▶ [Data for review]:
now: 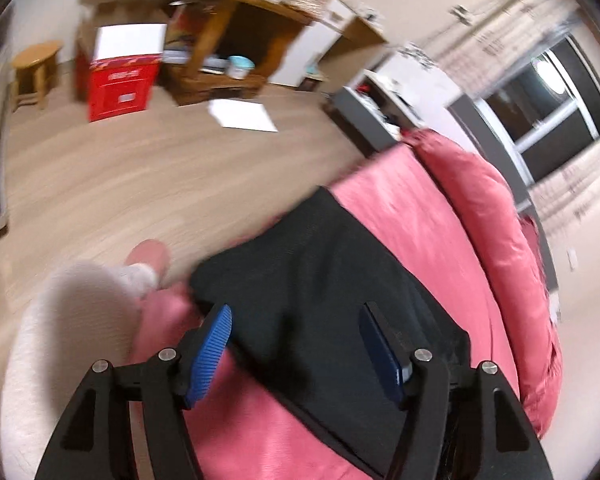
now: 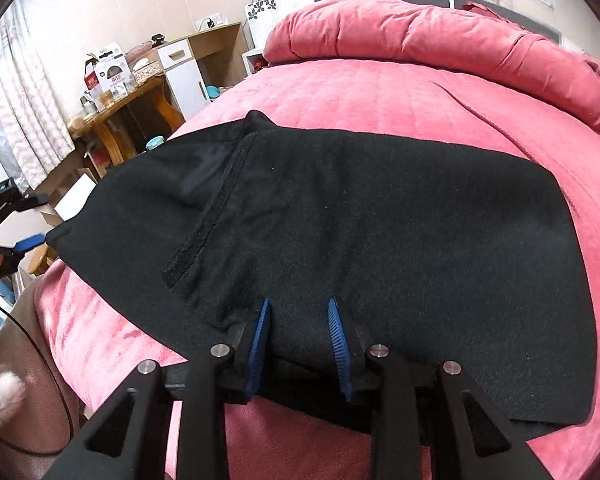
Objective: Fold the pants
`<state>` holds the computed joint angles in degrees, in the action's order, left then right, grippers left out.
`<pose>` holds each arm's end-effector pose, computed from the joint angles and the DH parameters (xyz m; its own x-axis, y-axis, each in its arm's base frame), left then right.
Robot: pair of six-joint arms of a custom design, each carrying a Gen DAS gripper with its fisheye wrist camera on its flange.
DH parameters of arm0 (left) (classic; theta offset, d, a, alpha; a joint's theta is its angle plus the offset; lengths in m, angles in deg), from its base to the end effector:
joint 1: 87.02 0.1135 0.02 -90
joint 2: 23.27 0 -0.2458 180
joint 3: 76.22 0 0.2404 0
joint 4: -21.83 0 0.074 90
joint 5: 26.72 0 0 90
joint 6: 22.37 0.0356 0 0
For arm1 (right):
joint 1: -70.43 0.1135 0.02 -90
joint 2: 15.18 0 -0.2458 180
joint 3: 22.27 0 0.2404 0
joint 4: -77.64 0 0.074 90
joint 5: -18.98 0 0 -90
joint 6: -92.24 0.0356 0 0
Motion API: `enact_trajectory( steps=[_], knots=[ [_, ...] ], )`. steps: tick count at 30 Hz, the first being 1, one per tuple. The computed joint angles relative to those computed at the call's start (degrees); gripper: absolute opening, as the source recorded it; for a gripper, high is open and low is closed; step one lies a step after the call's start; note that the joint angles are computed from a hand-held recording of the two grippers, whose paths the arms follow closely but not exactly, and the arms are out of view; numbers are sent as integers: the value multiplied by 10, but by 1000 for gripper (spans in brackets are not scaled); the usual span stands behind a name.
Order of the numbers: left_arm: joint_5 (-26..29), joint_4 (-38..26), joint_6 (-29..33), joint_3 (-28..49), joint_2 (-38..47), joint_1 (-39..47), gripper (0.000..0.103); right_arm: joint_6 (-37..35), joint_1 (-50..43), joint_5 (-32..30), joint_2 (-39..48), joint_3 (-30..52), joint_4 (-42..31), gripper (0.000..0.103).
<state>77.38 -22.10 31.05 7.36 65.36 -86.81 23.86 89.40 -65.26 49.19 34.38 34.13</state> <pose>0.3248 -0.0075 0.2562 -0.6990 -0.5806 -0.4175 -0.3241 0.7776 -0.5387 0.2096 0.0683 0.2175 -0.7827 0.1186 -0.6110 0.0262 0.9871 0.1580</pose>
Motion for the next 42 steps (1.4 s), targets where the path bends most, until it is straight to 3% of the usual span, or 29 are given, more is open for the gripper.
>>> enact_trajectory(
  steps=[4,11,16,20,22,24,33,37,42],
  knots=[
    [19,-39,13,35,37,8,67,7,1,-4,-10,-2,-5,33],
    [79,-15,-16,50,110,35,67,9,-38,-61,-28,-16,11,47],
    [98,38,-22,29,124,44,64,4,-23,-48,-23,-11,8,53],
    [89,40,-25,33,131,39,46,6,-22,-47,-20,-11,13,53],
    [91,45,-26,29,129,41,28,11,-16,-43,-18,-12,15,53],
    [91,64,-27,16,116,42,17,11,-14,-41,-18,-11,14,53],
    [19,103,69,22,14,-41,15,15,-28,-55,-40,-14,13,53],
    [16,99,96,54,-8,-75,15,35,-55,-77,-74,-18,6,53],
    [20,85,135,109,-9,-127,15,43,-76,-60,-92,-2,-26,53]
  ],
)
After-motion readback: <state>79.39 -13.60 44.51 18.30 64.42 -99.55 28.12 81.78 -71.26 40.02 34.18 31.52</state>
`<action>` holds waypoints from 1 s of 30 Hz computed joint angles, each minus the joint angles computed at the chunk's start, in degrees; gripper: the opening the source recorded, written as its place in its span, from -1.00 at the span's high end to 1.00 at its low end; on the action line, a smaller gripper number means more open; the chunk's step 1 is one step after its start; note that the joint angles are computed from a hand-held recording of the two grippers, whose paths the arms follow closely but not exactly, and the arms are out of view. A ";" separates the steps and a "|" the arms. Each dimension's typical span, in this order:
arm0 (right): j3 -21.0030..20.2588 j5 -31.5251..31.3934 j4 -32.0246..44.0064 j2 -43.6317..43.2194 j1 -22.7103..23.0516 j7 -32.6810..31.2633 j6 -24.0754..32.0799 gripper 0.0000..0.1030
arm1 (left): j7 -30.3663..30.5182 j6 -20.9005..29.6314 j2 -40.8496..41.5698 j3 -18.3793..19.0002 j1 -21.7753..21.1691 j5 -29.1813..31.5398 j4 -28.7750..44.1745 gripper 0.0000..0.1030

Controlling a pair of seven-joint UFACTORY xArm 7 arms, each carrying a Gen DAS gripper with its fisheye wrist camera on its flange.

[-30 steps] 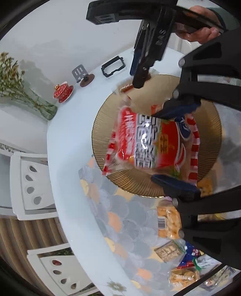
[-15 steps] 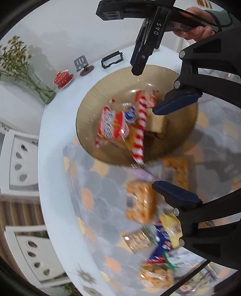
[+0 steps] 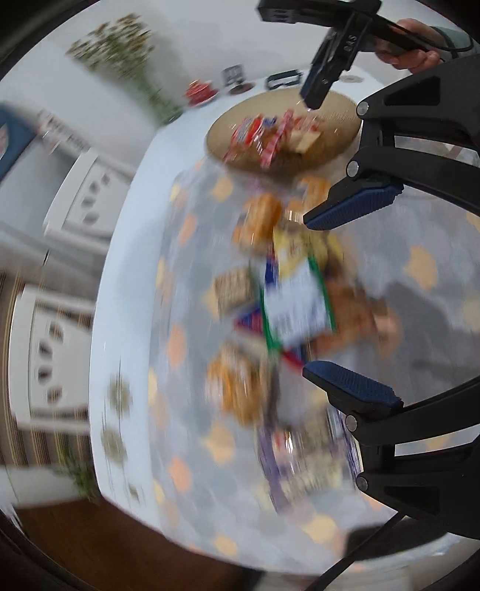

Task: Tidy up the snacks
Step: 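Return both tools to the snack pile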

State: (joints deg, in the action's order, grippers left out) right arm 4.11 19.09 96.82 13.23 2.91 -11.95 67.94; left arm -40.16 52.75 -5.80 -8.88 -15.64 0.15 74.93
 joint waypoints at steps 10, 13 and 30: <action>3.56 -0.84 -0.08 0.07 6.97 2.03 -1.34 -0.26 | 1.02 -2.06 -13.61 3.54 4.97 -2.98 -15.03 -0.40; 4.36 -0.76 -0.10 0.85 8.94 3.00 -2.01 -0.26 | 1.29 -2.44 -14.00 3.40 6.09 -3.14 -17.02 -0.42; 6.47 -1.61 -7.29 5.29 16.00 9.76 -12.99 -0.48 | 9.07 -5.97 -3.39 5.39 7.45 -7.37 -18.56 -0.54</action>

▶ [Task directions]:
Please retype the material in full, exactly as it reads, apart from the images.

▶ [Your response]:
now: 
now: 
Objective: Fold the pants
`<state>` holds the computed joint angles in degrees, in the action's order, left then right, grippers left out.
`<pose>` holds each arm's end-effector pose, computed from the joint angles and the DH parameters (xyz m; its own x-axis, y-axis, each in its arm's base frame), left then right.
Robot: pair of six-joint arms of a custom design, each carrying a Gen DAS gripper with its fisheye wrist camera on its flange.
DH parameters of arm0 (left) (classic; theta offset, d, a, alpha; a joint's theta is its angle plus the offset; lengths in m, angles in deg), from its base to the end effector:
joint 1: 87.02 0.1135 0.02 -90
joint 2: 23.27 0 -0.2458 180
joint 3: 76.22 0 0.2404 0
joint 4: -21.83 0 0.074 90
joint 5: 26.72 0 0 90
joint 6: 22.37 0.0356 0 0
For arm1 (right):
joint 1: -70.43 0.1135 0.02 -90
joint 2: 15.18 0 -0.2458 180
joint 3: 22.27 0 0.2404 0
joint 4: -77.64 0 0.074 90
joint 5: -18.98 0 0 -90
joint 6: -92.24 0.0356 0 0
Motion API: `enact_trajectory( steps=[_], knots=[ [_, ...] ], )`. steps: tick count at 30 Hz, the first being 1, one per tuple. The computed joint angles relative to those computed at the call's start (degrees); gripper: absolute opening, as the source recorded it; for a gripper, high is open and low is closed; step one lies a step after the call's start; note that the joint angles are computed from a hand-held recording of the two grippers, whose paths the arms follow closely but not exactly, and the arms are out of view; numbers are sent as integers: the value multiplied by 10, but by 1000 for gripper (spans in brackets are not scaled); the usual span stands behind a name.
Order of the numbers: left_arm: joint_5 (-26..29), joint_4 (-38..26), joint_6 (-29..33), joint_3 (-28..49), joint_2 (-38..47), joint_1 (-39..47), gripper (0.000..0.103); right_arm: joint_6 (-37..35), joint_1 (-50..43), joint_5 (-32..30), joint_2 (-39..48), joint_3 (-30..52), joint_4 (-42..31), gripper (0.000..0.103).
<state>77.38 -22.10 31.05 7.36 65.36 -86.81 23.86 89.40 -65.26 49.19 34.38 34.13</state> <pose>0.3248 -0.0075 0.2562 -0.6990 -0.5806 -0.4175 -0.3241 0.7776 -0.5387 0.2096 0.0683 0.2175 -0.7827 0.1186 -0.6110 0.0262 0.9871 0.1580</pose>
Motion for the next 42 steps (1.4 s), targets where the path bends most, until it is straight to 3% of the usual span, or 29 are given, more is open for the gripper.
>>> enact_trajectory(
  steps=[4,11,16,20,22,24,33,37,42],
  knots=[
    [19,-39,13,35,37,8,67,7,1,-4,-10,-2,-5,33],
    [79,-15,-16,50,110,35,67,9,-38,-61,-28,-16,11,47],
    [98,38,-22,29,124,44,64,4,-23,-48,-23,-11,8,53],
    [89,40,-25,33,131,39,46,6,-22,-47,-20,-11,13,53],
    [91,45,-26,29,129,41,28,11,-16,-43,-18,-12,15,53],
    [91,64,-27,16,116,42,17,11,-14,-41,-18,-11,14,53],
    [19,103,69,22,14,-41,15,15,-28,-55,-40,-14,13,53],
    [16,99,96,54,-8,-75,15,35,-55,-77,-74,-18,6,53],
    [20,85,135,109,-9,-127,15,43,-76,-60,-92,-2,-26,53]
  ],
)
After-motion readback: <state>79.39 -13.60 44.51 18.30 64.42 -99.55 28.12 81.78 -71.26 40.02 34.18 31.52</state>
`<action>` holds waypoints from 1 s of 30 Hz computed joint angles, each minus the joint angles computed at the chunk's start, in degrees; gripper: the opening the source recorded, written as its place in its span, from -1.00 at the span's high end to 1.00 at its low end; on the action line, a smaller gripper number means more open; the chunk's step 1 is one step after its start; note that the joint angles are computed from a hand-held recording of the two grippers, whose paths the arms follow closely but not exactly, and the arms are out of view. A ";" separates the steps and a "|" the arms. Each dimension's typical span, in this order:
arm0 (right): j3 -21.0030..20.2588 j5 -31.5251..31.3934 j4 -32.0246..44.0064 j2 -43.6317..43.2194 j1 -22.7103..23.0516 j7 -32.6810..31.2633 j6 -24.0754..32.0799 gripper 0.0000..0.1030
arm1 (left): j7 -30.3663..30.5182 j6 -20.9005..29.6314 j2 -40.8496..41.5698 j3 -18.3793..19.0002 j1 -21.7753..21.1691 j5 -29.1813..31.5398 j4 -28.7750..44.1745 gripper 0.0000..0.1030

Controlling a pair of seven-joint UFACTORY xArm 7 arms, each carrying a Gen DAS gripper with its fisheye wrist camera on its flange.

[-30 steps] 
[-15 steps] 
[+0 steps] 

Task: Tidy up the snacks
Step: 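Return both tools to the snack pile
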
State: (joints deg, in the action's order, grippers left out) right arm 4.11 19.09 96.82 13.23 2.91 -11.95 67.94; left arm -40.16 52.75 -5.80 -8.88 -15.64 0.15 74.93
 joint waypoints at steps 10, 13 and 30: <action>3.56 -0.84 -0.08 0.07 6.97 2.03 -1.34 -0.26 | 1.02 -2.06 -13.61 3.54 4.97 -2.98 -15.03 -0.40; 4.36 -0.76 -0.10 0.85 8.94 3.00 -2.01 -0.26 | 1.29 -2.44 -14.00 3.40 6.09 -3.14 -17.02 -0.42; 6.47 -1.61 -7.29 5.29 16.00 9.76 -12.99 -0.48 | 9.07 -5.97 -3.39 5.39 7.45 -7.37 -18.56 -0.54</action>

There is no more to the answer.